ALBANESECORMIER ANNUAL REPORT 25

FINANCIAL RESULTS

Albanese Cormier Holdings, LLC and Subsidiaries NOTES TO CONSOLIDATED FINANCIAL STATEMENTS Years ended December 31, 2025 and 2024

14. Risk Management The Company is exposed to various risks of loss related to torts; thefts of, damage to and destruction of assets; errors and omissions; injuries to employees; and natural disasters. The Company maintains commercial insurance coverage covering each of those risks of loss. Management believes such coverage is sufficient to preclude any significant uninsured losses to the Company. 15. Related Party Transactions The Company sells residential real estate to company owned by an employee. Income associated with the sale of residential real estate was approximately $171,600 and $772,200 for the years ended December 31, 2025 and 2024, respectively.
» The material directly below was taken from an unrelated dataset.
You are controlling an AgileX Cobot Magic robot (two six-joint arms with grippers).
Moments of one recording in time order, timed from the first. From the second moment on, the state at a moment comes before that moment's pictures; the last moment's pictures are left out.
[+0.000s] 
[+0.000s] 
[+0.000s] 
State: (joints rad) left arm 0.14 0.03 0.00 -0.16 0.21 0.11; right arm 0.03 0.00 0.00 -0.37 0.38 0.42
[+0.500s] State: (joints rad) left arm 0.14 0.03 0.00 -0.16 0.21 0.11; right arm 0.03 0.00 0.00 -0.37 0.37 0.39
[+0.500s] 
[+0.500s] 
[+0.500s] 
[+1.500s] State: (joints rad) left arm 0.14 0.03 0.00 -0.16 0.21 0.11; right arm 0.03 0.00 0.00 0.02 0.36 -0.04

The Company entered into an agreement to perform certain managerial and administrative functions for Edison Plaza Partners, LLC. Payments for services from this related entity are based on a percentage of gross rents due from various tenants. The Company leases certain real property from Edison Plaza Partners, LLC. This entity has been identified as a variable interest entity subject to consolidation with the Company and has been eliminated in the consolidated financial statements. See Note 2 for additional information. The Companies' member provides personal guarantees on certain loans. Commitments and Contingencies The Company is involved in various commitments and contingencies that arise in the normal course of operations. For additional information, see Note 1 - Concentration of Credit Risk, and Note 12 – Long-Term Debt. The Company issues letters of intent signifying a willingness to negotiate for acquisitions or dispositions during the ordinary course of our business. Such letters of intent and other arrangements are non-binding to all parties unless and until a definitive contract is entered into by the parties. Even if definitive contracts relating to the acquisition or disposition of property are entered into, these contracts generally provide the purchaser a time period to evaluate the property and conduct due diligence. The purchaser, during this time, will have the ability to terminate a contract without penalty or forfeiture of any deposit or earnest money. No assurance can be provided that any definitive contracts will be entered into with respect to any matter covered by letters of intent, or that we will consummate any transaction contemplated by a definitive contract. Additionally, due diligence periods for property transactions are frequently extended as needed. An acquisition or disposition of property becomes probable at the time the due diligence period expires and the definitive contract has not been terminated. Our risk is then generally extended only to any earnest money deposits associated with property acquisition contracts, and our obligation to sell under a property sales contract.